An SSL should be established where sufficient feedstock density will ensure the investment is justified. Location affects the costs associated with transporting the biomass from the production field to the SSLs and from the SSLs to the biorefinery. An additional factor that needs to be considered is how often a SSL is filled and unloaded. If a SSL is emptied only once a year, then the total SSL storage area would be doubled as compared to a twice-per- year unload schedule. Note, multiple fillings of a SSL is possible if harvest can be extended over several months and is properly matched with the SSL unload sequence.

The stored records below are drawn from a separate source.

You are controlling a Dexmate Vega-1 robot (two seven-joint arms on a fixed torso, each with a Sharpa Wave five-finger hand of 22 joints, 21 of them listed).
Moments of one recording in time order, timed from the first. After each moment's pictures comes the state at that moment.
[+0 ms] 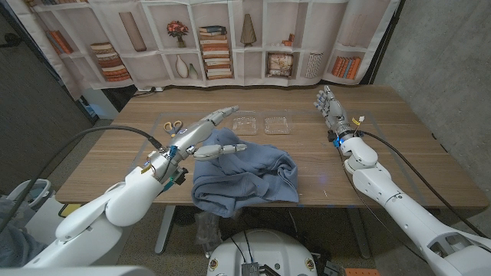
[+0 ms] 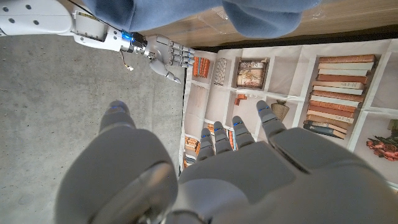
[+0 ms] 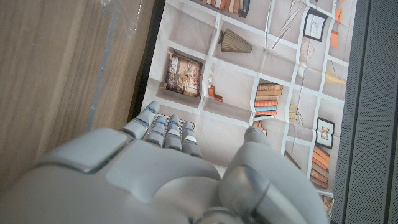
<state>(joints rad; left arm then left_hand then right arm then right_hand) 1.62 0.75 -0.05 -2.31 0.48 -0.19 0.12 0.57 -0.11 0.04 -0.04 0.39 0.00 -0.06 0.19 0.19 0.00 -0.02 0.20 0.19 0.00 0.08 0.18 0.18 0.04 0.21 0.21 0.18 -0.86 -0.48 -0.35 -1.32 0.64 0.38 0.01 0.28 0.00 0.18 0.01 0.22 0.08 0.09 0.20 0.18 0.09 0.10 0.22 0.18 0.01 0.06 0.19 0.18 0.11 -0.03 0.28 0.17</state>
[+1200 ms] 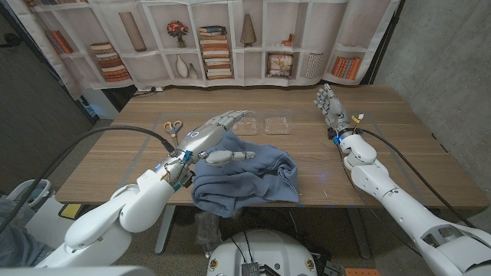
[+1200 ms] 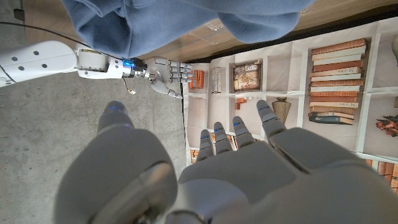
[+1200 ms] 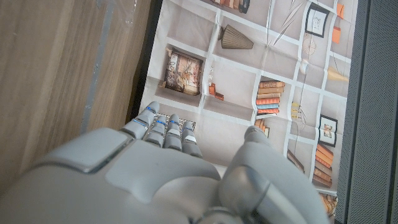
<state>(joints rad) 1.62 0.80 0.04 -2.41 0.67 -0.01 0.13 0.58 -0.12 0.03 -0.04 0.39 -0.02 -0.07 0.19 0.19 -0.01 -0.02 0.20 0.19 0.00 0.09 0.18 0.18 0.05 0.22 0.21 0.18 -0.81 -0.45 -0.36 -1.24 0.65 0.39 0.04 0.28 0.00 0.18 0.01 0.22 0.08 0.08 0.20 0.18 0.09 0.11 0.22 0.18 0.01 0.06 0.19 0.18 0.11 -0.02 0.27 0.18</state>
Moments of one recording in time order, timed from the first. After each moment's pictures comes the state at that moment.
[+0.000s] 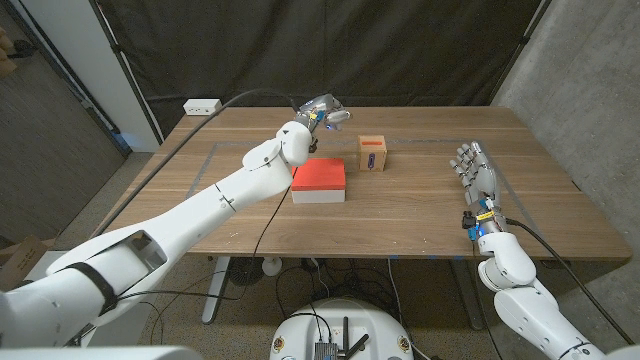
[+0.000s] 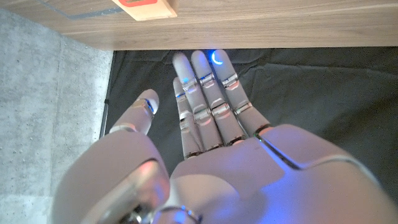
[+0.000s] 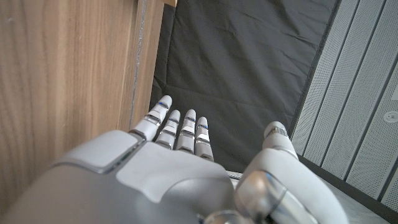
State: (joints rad) left arm 0.53 0.58 0.79 -1.91 0.34 0.61 0.12; left_hand 0.45 0.01 0.74 -0.17 0.22 0.77 0.03 0.21 0.31 0.80 -0.10 0.69 0.20 0.81 -0.10 0.72 0.17 0.50 -0.02 1.21 0.17; right arm -1.36 -0.53 -0.15 -1.74 0.57 0.49 -0.25; right_hand 0.18 0.07 0.33 -0.14 0.17 0.13 0.02 0.20 0.18 0.22 0.03 0.20 0.20 0.05 0.03 0.24 0.35 0.24 0.03 0.20 0.17
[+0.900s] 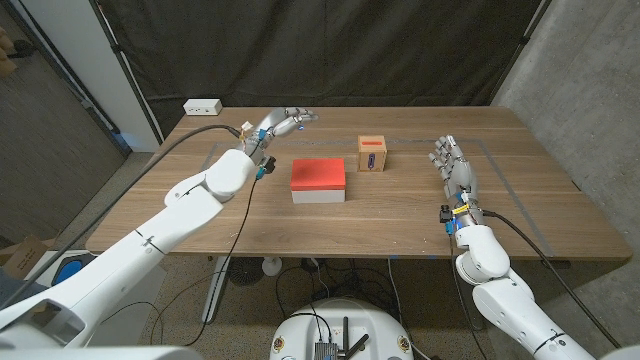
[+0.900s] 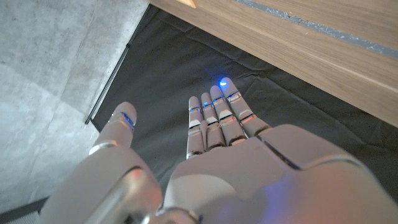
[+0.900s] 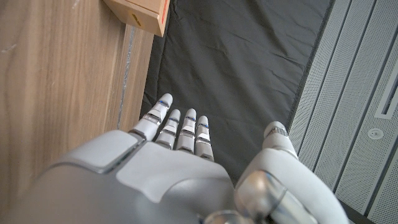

Specialized equipment, with high productivity (ton/h) will be utilized to empty each SSL. This equipment can be permanent equipment for each SSL, or the equipment may be mobile and move from one SSL to the next. Questions that need to be answered to implement the mobile option are: 1) how many sets of equipment should be used to service the entire area? 2) What is the sequence of SSLs that each equipment set should unload? 3) Is an SSL ready to be unloaded? This last question directly affects the hauling company’s contract. These questions are best considered in a virtual environment where scenarios can be compared and contrasted.

A case study to characterize feedstock resources and establish the SSL’s was analyzed by Resop et al. [57] for a 48-km radius around Gretna, VA, USA. The GIS analysis identified potential production fields based on current land utilization determined using aerial photography and landuse classification (Figure 5). The analysis selected fields such that the production area was 6% of the total land area within the radius. The biomass produced is sufficient to supply the demand for a 1,944 Mg/d biorefinery, assuming 47 operating weeks per year. SSLs were established at 199 locations, and the existing road network (GIS database) was used to determine the travel distance from each SSL to the proposed plant location in Gretna. A weighted Mg-km parameter for transportation from the SSLs to the plant was computed to be 44.8 km, which implies that, averaged across all 199 SSLs, each Mg traveled an average of 44.8 km to the biorefinery.

Judd et al. studied three equipment options for the operations performed at a SSL [58]. Two options utilize the rack concept [59]. Ravula et al. analyzed a round bale logistics system utilizing this rack system; the rack size emulate a 20-ft (6.1-m) ISO container providing two levels of 8 bales, total of 16 bales, to be handled as a single unit [40]. A tractor-trailer truck can haul two racks (32 bales, 14.4 Mg). The results showed the rack hauling had higher transportation costs due to not loading the truck to maximum allowable weight.

At a SSL, the round bales could be handled in one of two ways. The first option loads bales into the rack from the rear and is referred to as the "rear-loading." The second option, referred to as the "side-loading," loads the bales into a rack from the side. These two options were compared to grinding the bales at the SSL and compacting the ground material into a briquette (maximizes over-the-road load) for delivery [50]. Judd et al. [58] found that it was more cost effective to use the "side-load" option and haul the round bales than to form briquettes at the SSL, if the haul distance was less than 50 miles (81 km).

The large biorefinery concept calls for delivery of feedstock from a large geographic area. The results [58] suggest that some type of intermediate processing step, referred to as an Advanced Regional Biomass Processing Depot (ARBPD) by Eranki et al. [60], may be needed. These depots will convert the raw biomass to a more energy dense (higher value) product, and this product will then be delivered to a large biorefinery for final processing.

Why was the expense of size reduction and densification into briquettes at the SSL considered? Independent studies [61-63] reported that the tradeoff between the additional cost for densification and the reduction in transportation cost is significant for the hauling of logging residues. For additional work in the area of densification, see [64-65].